**ACTIVITY:**
Exact copies are required of the lines from the line containing "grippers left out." through the final line of the listing, both included, and of no other lines.
BEGIN DATASET EXTRACT
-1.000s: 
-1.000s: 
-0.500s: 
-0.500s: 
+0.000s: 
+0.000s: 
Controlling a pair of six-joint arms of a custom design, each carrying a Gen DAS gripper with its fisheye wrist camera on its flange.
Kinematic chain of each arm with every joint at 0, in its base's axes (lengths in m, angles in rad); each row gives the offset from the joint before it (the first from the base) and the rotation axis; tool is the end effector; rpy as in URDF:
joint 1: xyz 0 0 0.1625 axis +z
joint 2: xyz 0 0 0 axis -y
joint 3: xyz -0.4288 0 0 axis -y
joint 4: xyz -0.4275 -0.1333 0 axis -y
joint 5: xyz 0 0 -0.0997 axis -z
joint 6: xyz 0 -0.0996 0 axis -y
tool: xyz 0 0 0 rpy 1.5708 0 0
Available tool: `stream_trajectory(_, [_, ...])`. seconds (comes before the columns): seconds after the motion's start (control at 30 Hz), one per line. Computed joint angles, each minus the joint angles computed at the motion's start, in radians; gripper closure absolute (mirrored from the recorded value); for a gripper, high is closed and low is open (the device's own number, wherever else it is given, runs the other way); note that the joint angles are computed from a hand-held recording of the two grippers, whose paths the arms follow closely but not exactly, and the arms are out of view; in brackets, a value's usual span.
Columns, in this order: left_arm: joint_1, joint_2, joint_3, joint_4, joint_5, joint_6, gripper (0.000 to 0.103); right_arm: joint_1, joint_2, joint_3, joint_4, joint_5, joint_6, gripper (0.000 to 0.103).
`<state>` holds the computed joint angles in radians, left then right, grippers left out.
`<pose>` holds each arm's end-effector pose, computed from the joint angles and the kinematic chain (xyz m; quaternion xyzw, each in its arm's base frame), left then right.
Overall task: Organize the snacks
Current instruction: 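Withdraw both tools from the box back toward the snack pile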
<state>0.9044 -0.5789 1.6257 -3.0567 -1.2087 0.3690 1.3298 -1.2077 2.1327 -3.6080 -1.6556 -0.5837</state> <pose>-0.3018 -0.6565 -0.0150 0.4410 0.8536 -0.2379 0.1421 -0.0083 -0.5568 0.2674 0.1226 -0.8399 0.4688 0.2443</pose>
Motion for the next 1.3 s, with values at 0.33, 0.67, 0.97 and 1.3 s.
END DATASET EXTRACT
**YOUR SOLUTION:**
`<state>` holds the computed joint angles in radians, left then right, grippers left out.
`<pose>` holds each arm's end-effector pose, computed from the joint angles and the kinematic chain (xyz m; quaternion xyzw, each in its arm's base frame), left then right.
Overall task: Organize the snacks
Current instruction: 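Withdraw both tools from the box back toward the snack pile
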<state>0.9044 -0.5789 1.6257 -3.0567 -1.2087 0.3690 1.3298 -1.2077 2.1327 -3.6080 -1.6556 -0.5837</state> <pose>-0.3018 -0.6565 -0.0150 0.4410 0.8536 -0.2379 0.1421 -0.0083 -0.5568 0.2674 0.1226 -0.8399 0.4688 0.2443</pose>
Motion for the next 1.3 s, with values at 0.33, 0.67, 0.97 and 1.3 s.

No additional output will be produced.